◆ Exercise brief ◆
Repeat the listing below in full and exactly. Pictures are to be omitted.

::::::::::

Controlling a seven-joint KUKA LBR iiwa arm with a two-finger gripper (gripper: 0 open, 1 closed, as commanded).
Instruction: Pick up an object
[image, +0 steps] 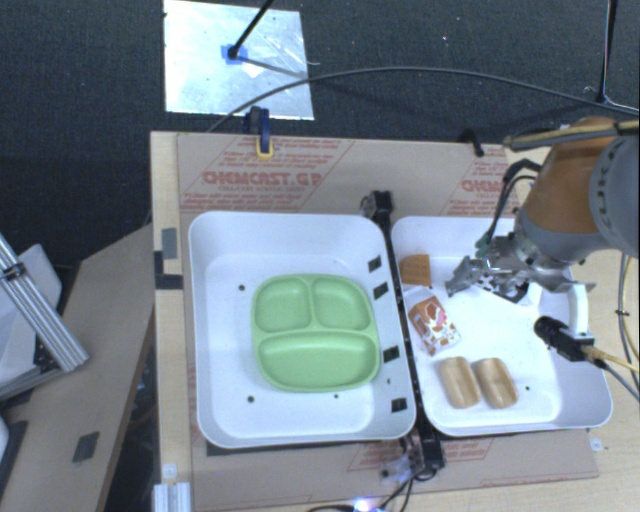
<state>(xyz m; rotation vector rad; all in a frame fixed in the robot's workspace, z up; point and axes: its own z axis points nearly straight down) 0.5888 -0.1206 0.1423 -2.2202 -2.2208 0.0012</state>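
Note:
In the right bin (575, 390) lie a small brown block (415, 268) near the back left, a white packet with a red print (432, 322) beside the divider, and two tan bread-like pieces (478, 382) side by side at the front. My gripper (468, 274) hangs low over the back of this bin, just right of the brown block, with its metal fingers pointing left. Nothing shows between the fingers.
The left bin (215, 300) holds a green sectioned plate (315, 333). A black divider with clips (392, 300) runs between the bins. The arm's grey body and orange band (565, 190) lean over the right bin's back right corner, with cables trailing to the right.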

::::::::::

◆ Answer box ◆
Controlling a seven-joint KUKA LBR iiwa arm with a two-finger gripper (gripper: 0 open, 1 closed, as commanded).
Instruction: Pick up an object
[image, +0 steps] 
<state>(xyz m; rotation vector rad; all in a frame fixed in the robot's workspace, z up; point and axes: its own z axis points nearly straight down) 0.5888 -0.1206 0.1423 -2.2202 -2.2208 0.0012</state>
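Note:
In the right bin (575, 390) lie a small brown block (415, 268) near the back left, a white packet with a red print (432, 322) beside the divider, and two tan bread-like pieces (478, 382) side by side at the front. My gripper (468, 274) hangs low over the back of this bin, just right of the brown block, with its metal fingers pointing left. Nothing shows between the fingers.
The left bin (215, 300) holds a green sectioned plate (315, 333). A black divider with clips (392, 300) runs between the bins. The arm's grey body and orange band (565, 190) lean over the right bin's back right corner, with cables trailing to the right.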

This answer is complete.